- Work to be completed: Would you please transcribe the entire listing exactly?

- Given entries:
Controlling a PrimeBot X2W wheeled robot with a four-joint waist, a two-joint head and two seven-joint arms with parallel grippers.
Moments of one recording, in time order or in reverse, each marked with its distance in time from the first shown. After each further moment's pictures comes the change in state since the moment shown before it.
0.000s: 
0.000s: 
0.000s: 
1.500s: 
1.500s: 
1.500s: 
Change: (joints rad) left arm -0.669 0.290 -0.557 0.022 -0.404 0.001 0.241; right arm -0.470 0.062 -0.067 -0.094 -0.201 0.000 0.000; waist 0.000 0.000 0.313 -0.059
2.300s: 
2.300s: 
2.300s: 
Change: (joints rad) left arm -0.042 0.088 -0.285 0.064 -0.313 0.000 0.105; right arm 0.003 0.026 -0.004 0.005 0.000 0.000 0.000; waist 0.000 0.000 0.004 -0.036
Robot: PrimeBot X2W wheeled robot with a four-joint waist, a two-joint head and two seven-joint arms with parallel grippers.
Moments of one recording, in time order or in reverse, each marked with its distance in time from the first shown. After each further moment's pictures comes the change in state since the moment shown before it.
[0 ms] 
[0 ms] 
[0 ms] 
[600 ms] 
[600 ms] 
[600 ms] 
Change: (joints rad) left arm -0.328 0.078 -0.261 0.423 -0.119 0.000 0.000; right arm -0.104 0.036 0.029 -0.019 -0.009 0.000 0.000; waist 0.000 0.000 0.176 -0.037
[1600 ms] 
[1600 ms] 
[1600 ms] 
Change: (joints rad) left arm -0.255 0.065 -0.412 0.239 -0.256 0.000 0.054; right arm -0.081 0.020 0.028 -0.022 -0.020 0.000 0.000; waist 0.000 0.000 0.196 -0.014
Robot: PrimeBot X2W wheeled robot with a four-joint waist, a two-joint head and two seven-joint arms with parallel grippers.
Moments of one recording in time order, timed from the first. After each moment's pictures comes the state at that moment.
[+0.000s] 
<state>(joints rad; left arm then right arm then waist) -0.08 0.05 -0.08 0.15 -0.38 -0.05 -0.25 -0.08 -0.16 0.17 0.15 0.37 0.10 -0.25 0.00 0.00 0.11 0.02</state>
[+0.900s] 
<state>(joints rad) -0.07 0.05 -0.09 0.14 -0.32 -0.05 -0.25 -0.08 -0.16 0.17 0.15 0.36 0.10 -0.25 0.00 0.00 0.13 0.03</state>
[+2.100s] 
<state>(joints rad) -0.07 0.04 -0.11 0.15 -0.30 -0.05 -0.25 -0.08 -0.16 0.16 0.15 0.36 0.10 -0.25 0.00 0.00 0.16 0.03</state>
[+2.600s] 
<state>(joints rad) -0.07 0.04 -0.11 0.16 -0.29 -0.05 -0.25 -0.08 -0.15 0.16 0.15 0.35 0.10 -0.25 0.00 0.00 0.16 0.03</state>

- Answer below:
Controlling a PrimeBot X2W wheeled robot with a four-joint waist, a two-joint head and two seven-joint arms with parallel grippers.
Moments of one recording, in time order or in reverse, each marked with its distance in time from the first shown. After each further moment's pictures comes the change in state since the moment shown before it.
0.000s: 
0.000s: 
0.000s: 
1.500s: 
1.500s: 
1.500s: 
Change: (joints rad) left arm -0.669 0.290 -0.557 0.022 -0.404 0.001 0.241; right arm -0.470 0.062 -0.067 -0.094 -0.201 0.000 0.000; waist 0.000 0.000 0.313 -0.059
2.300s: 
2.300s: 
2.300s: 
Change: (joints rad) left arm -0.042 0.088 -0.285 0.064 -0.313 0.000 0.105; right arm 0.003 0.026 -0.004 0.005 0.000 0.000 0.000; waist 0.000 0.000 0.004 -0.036
Robot: PrimeBot X2W wheeled robot with a four-joint waist, a two-joint head and two seven-joint arms with parallel grippers.
Moments of one recording, in time order or in reverse, each marked with its distance in time from the first shown. After each further moment's pictures comes the change in state since the moment shown before it.
[0 ms] 
[0 ms] 
[0 ms] 
[600 ms] 
[600 ms] 
[600 ms] 
Change: (joints rad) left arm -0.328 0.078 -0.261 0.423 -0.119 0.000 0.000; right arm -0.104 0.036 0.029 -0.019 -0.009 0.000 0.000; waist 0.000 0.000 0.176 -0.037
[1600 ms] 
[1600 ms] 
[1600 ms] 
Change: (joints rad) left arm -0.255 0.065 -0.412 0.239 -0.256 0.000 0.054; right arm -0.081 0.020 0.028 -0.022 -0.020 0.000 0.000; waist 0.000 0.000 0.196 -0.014
Robot: PrimeBot X2W wheeled robot with a four-joint waist, a two-joint head and two seven-joint arms with parallel grippers.
Moments of one recording in time order, timed from the first. After each moment's pictures comes the state at that moment.
[+0.000s] 
<state>(joints rad; left arm then right arm then waist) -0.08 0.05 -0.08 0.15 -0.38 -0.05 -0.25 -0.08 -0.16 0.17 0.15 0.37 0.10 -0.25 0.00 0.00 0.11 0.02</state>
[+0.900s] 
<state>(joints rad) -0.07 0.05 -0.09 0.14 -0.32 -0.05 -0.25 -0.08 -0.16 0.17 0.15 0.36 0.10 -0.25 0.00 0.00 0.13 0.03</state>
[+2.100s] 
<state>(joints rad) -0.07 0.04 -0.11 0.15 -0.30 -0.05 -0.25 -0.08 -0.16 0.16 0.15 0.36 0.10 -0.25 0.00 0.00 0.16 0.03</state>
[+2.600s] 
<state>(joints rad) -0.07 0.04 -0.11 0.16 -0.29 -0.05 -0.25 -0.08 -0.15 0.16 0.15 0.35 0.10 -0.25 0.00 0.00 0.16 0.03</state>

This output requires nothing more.